Mercado usa bloqueio de negociação para evitar riscos

São Paulo – Lock-up, do inglês trancar, é a nova arma do mercado para proteger empresas da especulação de investidores. Presente nos prospectos, a cláusula agora é usada para o investidor pessoa física, como no caso da IPO (oferta pública inicial de ações, na sigla em inglês) do banco BMG de ontem.

A cláusula obriga o comprador a manter o papel por um período mínimo antes de vendê-lo – 45 dias, por exemplo.

Com juros baixos e Bolsa batendo recordes, os pequenos investidores migram e intensificam seus aportes em renda variável, incluindo IPOs e follow-ons (oferta adicional de ações). O que parece positivo para o desenvolvimento do mercado também oferece um risco para as companhias.

Estima-se que metade das pessoas físicas que entram nestas ofertas pratica a flipagem, ou seja, vendem os papéis adquiridos logo no primeiro pregão de negociação. O movimento causa pressão que pode derrubar a cotação do papel logo na estreia.

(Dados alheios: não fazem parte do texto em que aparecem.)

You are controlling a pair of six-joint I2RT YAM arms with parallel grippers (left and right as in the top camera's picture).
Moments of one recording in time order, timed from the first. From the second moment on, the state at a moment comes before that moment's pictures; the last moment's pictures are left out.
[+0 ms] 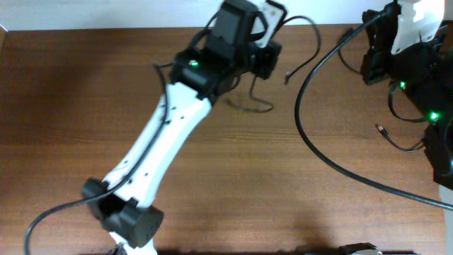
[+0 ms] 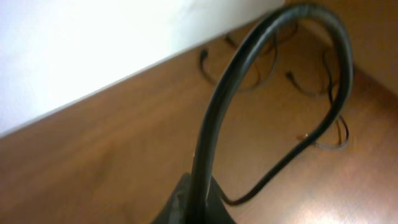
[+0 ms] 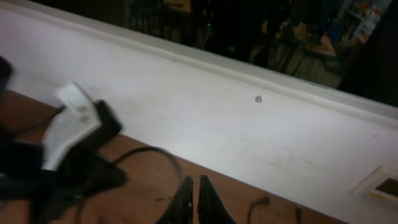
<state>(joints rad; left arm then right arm) -0.58 1.89 2.05 -0.73 0.17 -0.04 0.12 1.30 1.88 -0.80 -0.17 -0.21</state>
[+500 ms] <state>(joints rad) -0.68 1.92 2.09 -0.64 0.01 -0.03 0.12 1.30 1.88 -0.80 -0.16 -0.21</state>
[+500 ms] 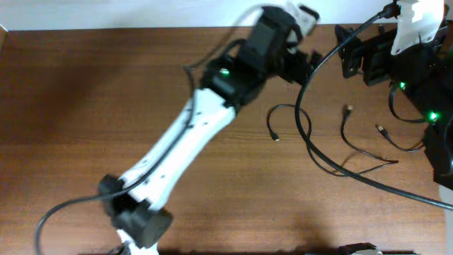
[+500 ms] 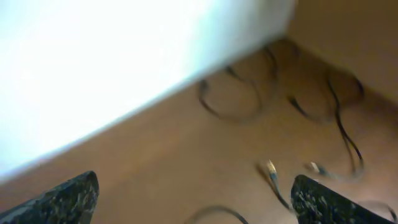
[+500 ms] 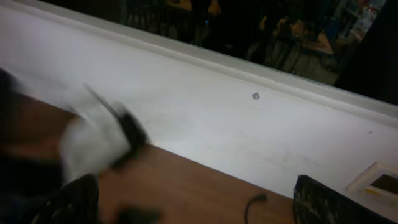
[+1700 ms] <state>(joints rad) -0.44 1.11 1.37 -0.35 -0.33 0.12 0.15 1.48 0.80 -0.49 0.14 0.50</state>
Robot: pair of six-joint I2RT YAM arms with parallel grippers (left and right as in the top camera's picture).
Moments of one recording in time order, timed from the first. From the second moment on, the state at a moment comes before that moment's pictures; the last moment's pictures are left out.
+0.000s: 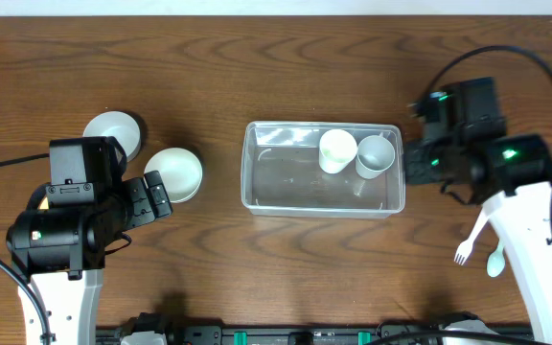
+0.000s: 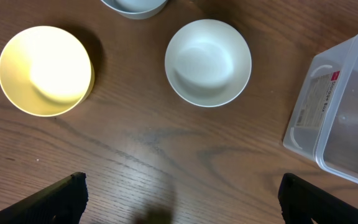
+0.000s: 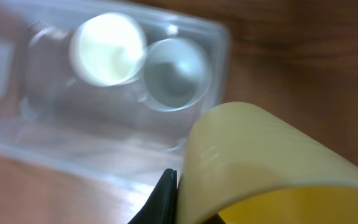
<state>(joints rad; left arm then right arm) 0.05 1.03 1.20 -1.29 -0.03 -0.25 0.24 1.32 1.33 -1.15 -0.05 0.08</state>
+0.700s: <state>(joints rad) 0.05 1.03 1.20 -1.29 -0.03 -0.25 0.46 1.49 1.25 -1.13 -0.05 0.03</state>
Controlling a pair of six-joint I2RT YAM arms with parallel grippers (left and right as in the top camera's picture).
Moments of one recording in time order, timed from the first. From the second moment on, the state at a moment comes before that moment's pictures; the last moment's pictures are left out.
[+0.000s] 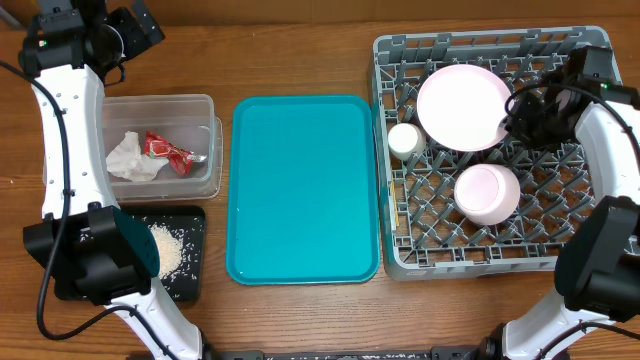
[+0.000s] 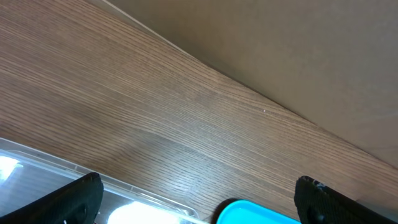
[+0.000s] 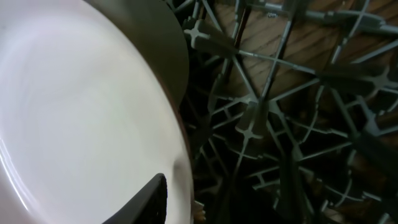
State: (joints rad) left arm 0.24 2.02 2.07 -0.84 0.15 -0.35; right arm -0.26 1.88 1.50 -0.87 -0.27 0.30
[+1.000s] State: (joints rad) left arm 0.24 2.02 2.07 -0.84 0.15 -0.35; right arm -0.09 1.76 2.07 -1.15 0.60 -0.10
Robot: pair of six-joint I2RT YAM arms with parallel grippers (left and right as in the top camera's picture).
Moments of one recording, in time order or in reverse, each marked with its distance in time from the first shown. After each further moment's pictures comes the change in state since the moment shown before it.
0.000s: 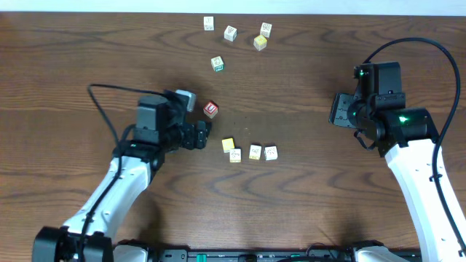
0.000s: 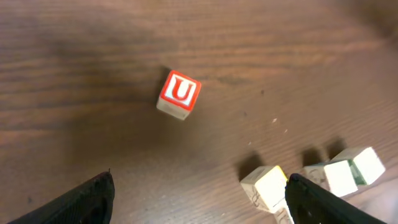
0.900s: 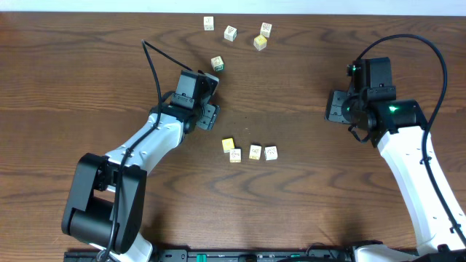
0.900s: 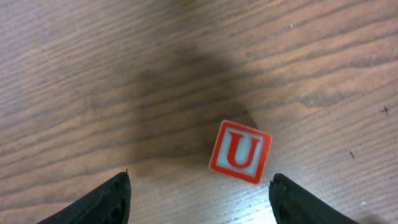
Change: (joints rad) left arm -0.132 0.373 0.327 -0.117 -0.372 0.170; right arm 0.000 0.080 -0.004 0.055 -0.014 -0.002
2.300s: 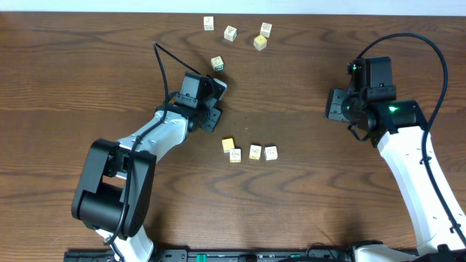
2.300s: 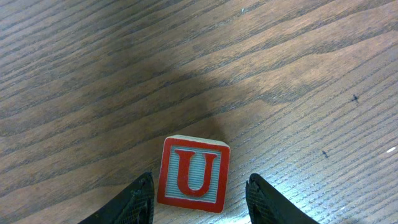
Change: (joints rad) left arm 0.000 0.092 0.007 0.058 0.140 0.060; right arm 0.000 0.000 -0.003 0.024 0.000 0.000
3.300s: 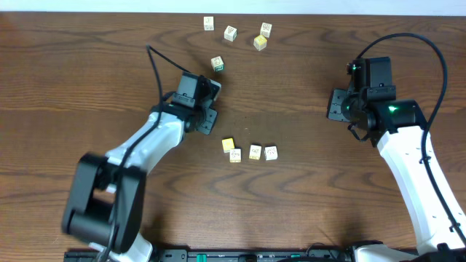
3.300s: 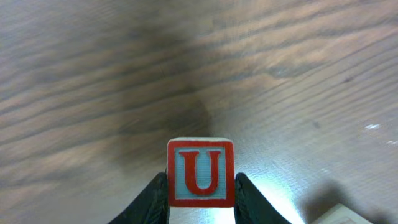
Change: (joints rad) left arm 0.000 -0.108 0.005 -0.158 -0.048 -0.100; right arm 0.000 0.005 0.000 0.000 0.000 -0.002
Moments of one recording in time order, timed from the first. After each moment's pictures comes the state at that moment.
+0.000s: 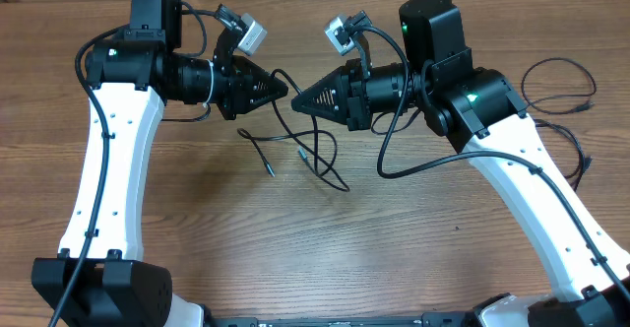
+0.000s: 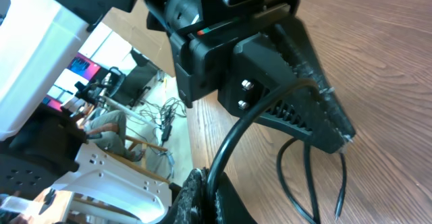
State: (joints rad) left arm -0.04 1.69 1.72 -1.21 1.03 0.51; right arm 0.45 1.57 1.57 -0.59 -1.07 0.20
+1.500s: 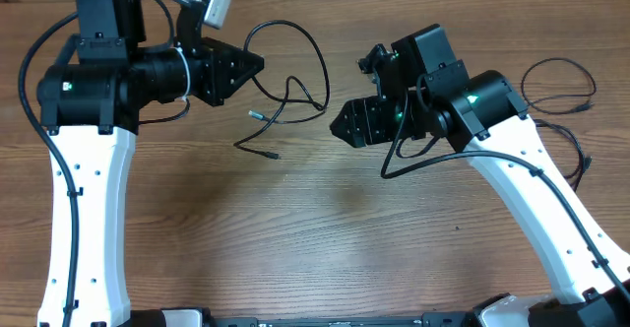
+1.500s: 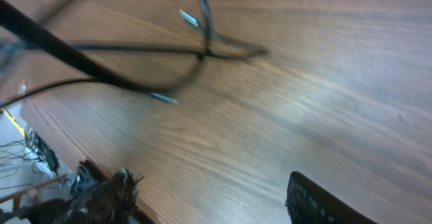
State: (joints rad) left arm -0.03 1.52 1.77 -1.08 0.86 0.08; right arm 0.46 1.56 1.58 -1.04 -0.43 0.25
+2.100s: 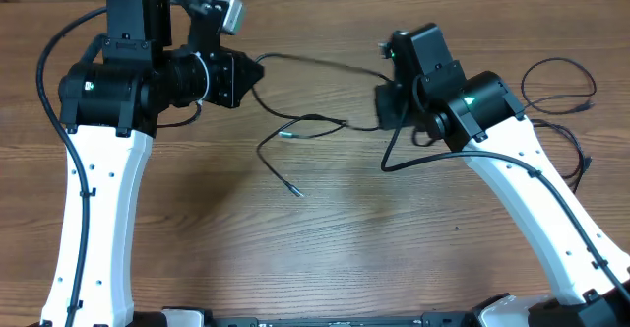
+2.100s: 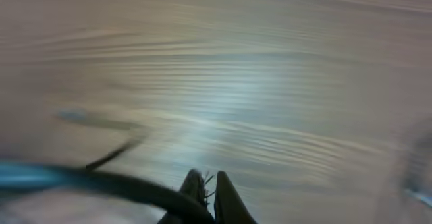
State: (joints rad) left arm -0.09 1.52 1.77 -1.12 0.53 -0.03; right arm 0.46 1.56 1.58 -1.08 0.19 0.31
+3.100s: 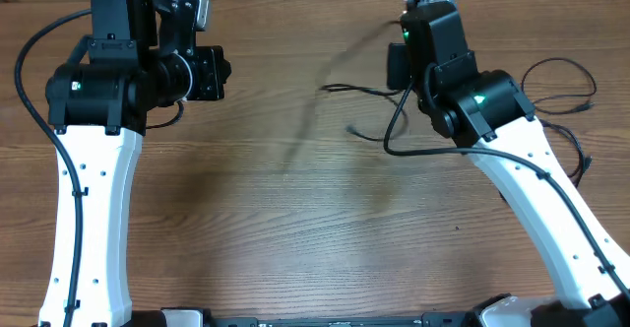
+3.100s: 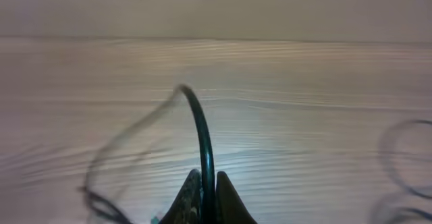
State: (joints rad) left arm -0.05 1.52 1.77 -1.13 0.41 -0.11; right arm 0.44 1.54 1.59 -0.74 0.27 0.28
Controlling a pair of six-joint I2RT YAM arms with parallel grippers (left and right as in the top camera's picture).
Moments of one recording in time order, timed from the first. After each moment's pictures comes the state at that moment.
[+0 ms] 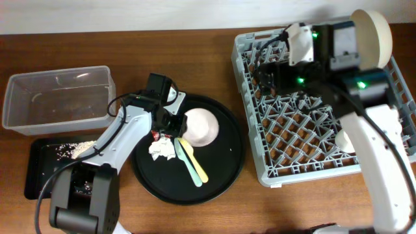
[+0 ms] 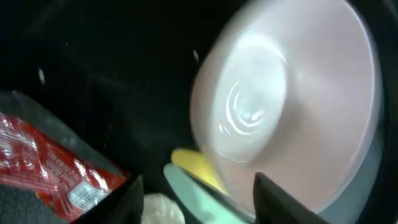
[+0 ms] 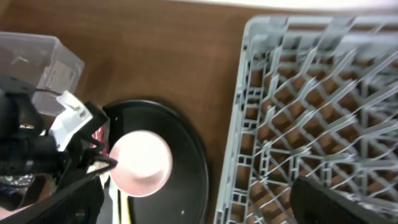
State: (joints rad) left arm -0.27 1.77 1.21 -0.77 0.21 0.03; right arm 0.19 1.54 1.72 -1.03 -0.27 0.08
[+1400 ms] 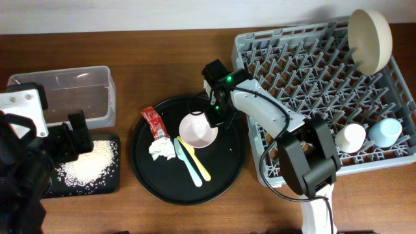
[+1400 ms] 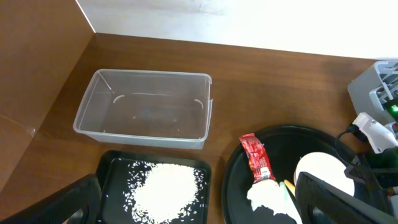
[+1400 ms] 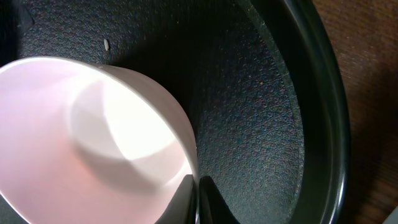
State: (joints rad) left arm 0.20 1.05 1.76 -1.33 0.00 0.03; right arm 0.53 2.15 1.72 -1.01 -0.18 0.18
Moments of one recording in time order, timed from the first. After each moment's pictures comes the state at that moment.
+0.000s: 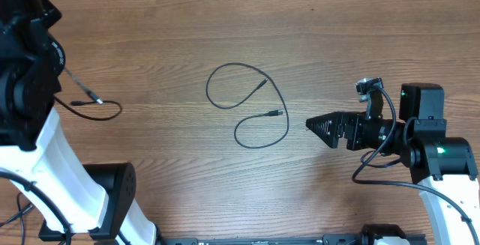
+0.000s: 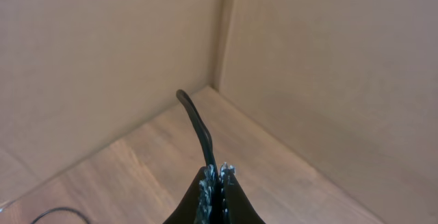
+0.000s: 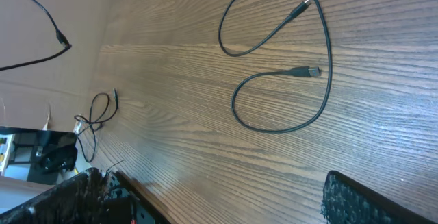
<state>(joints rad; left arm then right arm) 0.00 1.90 3.10 -1.69 -0.68 -0.46 -0.01 1.04 0.97 -0.91 -0.78 0.12</state>
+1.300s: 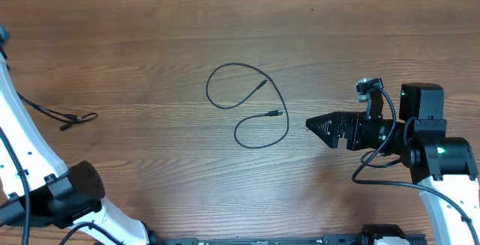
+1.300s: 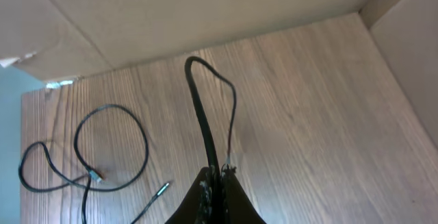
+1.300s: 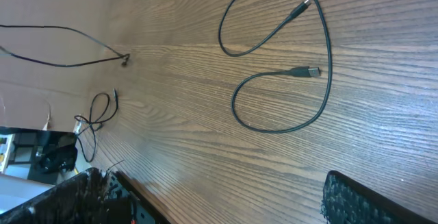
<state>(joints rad) 0.46 1.90 2.39 -1.46 -0.53 -0.72 -0.01 1.04 0.97 -0.91 -0.78 0.12</state>
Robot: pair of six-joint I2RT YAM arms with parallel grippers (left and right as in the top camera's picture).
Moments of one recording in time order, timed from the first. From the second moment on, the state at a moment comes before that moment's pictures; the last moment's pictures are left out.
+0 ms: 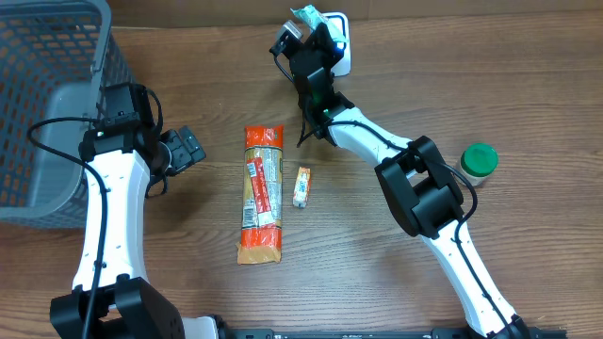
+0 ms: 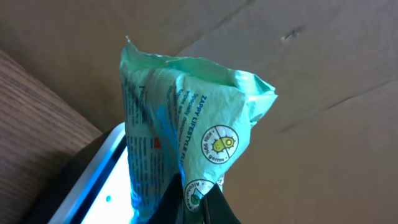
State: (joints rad) left arm 0.23 1.55 1.30 -1.01 -0.05 -0.36; right arm 0.60 2.63 2.06 0.42 0.72 -0.83
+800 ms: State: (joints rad) left arm 0.23 1.55 1.30 -1.01 -0.05 -0.36; right arm 0.60 2.59 2.07 0.54 1.00 -0.70
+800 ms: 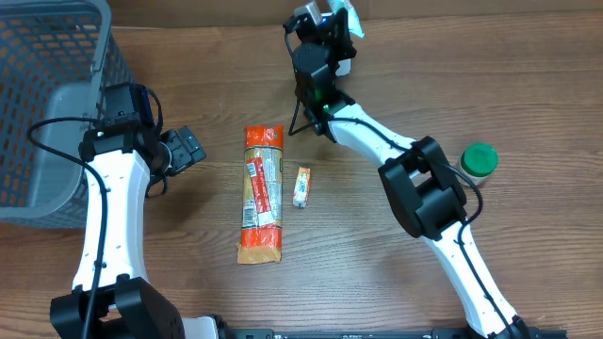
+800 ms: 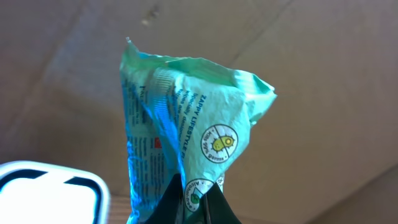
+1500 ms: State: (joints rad) left arm 0.23 1.55 1.30 -1.01 -0.05 -0.36; right arm 0.53 2.06 2.08 -1.18 0.62 0.15
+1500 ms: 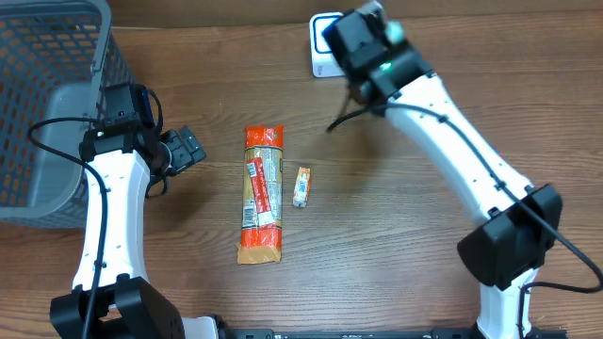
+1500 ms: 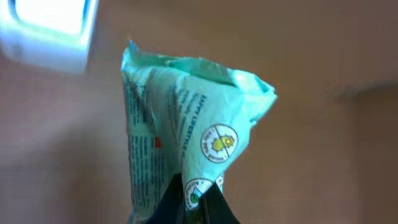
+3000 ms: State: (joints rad) left arm 0.23 1.55 1.30 -1.01 -0.05 -0.36; right arm 0.29 2.06 1.55 -1.12 -0.05 0.31
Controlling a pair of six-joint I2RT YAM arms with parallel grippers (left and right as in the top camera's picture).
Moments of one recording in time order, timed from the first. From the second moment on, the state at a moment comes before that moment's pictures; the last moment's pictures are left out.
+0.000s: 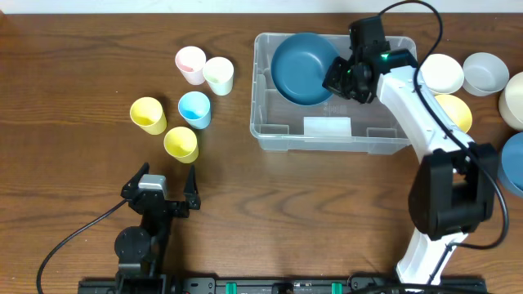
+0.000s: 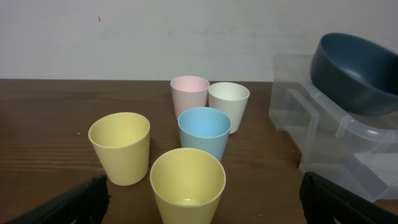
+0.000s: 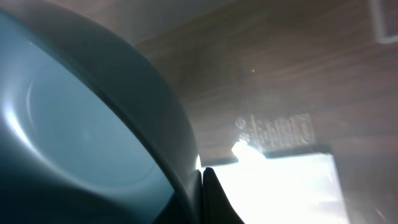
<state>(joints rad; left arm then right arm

Com a distribuição obrigatória de, no mínimo, 10% da oferta para pessoas físicas, o caminho encontrado para bloquear este movimento foi a ampliação do uso do lock-up.

Coordenadores de ofertas determinaram que a alocação de ações com essa cláusula seria prioritária. Ou seja, a venda de ações com ‘trava’ teria preferência às ações ‘sem trava’ na distribuição para os pequenos investidores.

A cobaia foi a Petrobras, com o follow-on das ações que estavam com a Caixa Econômica. Na oferta pública, 2% do total de ações foi vendida com lock-up de 45 dias.

Apesar de Caixa e Petrobras afirmarem que houve forte demanda de pessoas físicas, os interessados não preencheram toda a cota disponibilizada, de 24%; acabaram levando só 20,3% do total da oferta.

No caso do Banco do Brasil, o cenário foi diferente. Pessoas físicas ofertaram R$ 7 bilhões pelas novas ações colocadas em mercado, valor superior ao total arrecadado pelo follow-on (R$ 5,8 bilhões).

Como a demanda foi alta, o banco conseguiu destinar todas as ações reservadas ao varejo (pessoas físicas com investimento até R$ 1 milhão) a ações com lock-up. Quem comprou uma ação no follow-on do BB terá que esperar 45 dias para vendê-la.

Depois do sucesso no uso da cláusula em follow-ons, foi a vez de um IPO. Na abertura de capital da rede de joias Vivara, 8% do total de ações vendidas têm a ‘trava’. A diferença, nesse caso, é o tempo: dos 13% destinados ao varejo, 5% foram ações normais, sem lock-up. As demais foram divididas em lock-up de 45 dias (5%) e lock-up de 120 dias (3%).

Os organizadores fizeram a divisão para evitar uma grande oscilação tanto no IPO, quanto no vencimento do lock-up.

Nas redes sociais, investidores se mostraram frustrados e confusos ao conseguir arrematar poucas ações. “Não entendi essa da Vivara. Fiz uma reserva de 5 mil ações e me reservaram 6 ações apenas??? Nunca vi uma reserva tão baixa”, comentou um internauta.

Para participantes do mercado, o modelo será regra no futuro. Quanto mais atenuado o risco pessoa-física, mais chances de sucesso na oferta.

No entanto, segundo a professora de Finanças do Insper, Andrea Minardi, o lock-up só funciona se houver grande demanda de pessoas físicas, como no caso da Vivara. A rede de joias tinha interesse na participação destes investidores e promoveu ações de marketing em torno do seu IPO. “O investidor não vai querer o lock-up em ofertas pouco procuradas, de empresas menores”, afirma Minardi.

BMG – No IPO do BMG, de menor magnitude (R$ 1,39 bilhão), o uso de lock-up foi mais tímido: 3,08% do total das ações com prazo único de 45 dias.

Para a especialista, a cláusula é benéfica para o mercado. “Se a flipagem é muito grande, o preço no IPO cai demais e o investidor pessoa física perde dinheiro. Com essa regra, há mais chances de estabilidade no papel.” Ela não recomenda a flipagem, pelo alto risco da operação, e aponta que não se deve pensar o investimento em renda variável no curto prazo.

Rafael Passos, analista da Guide Investimentos, também vê o emprego do lock-up como positivo. “Os coordenadores da oferta não querem especuladores que vendem ações no primeiro dia de negociação. Eles querem investidores com interesse em se posicionar na empresa. Quanto mais participação do varejo, geralmente, pior o IPO”.

Ele diz que a cláusula não deve desencorajar a participação em ofertas de ações. “Se é uma empresa que o investidor avaliou, gosta e acredita, melhor entrar no lock-up para conseguir garimpar mais ações”.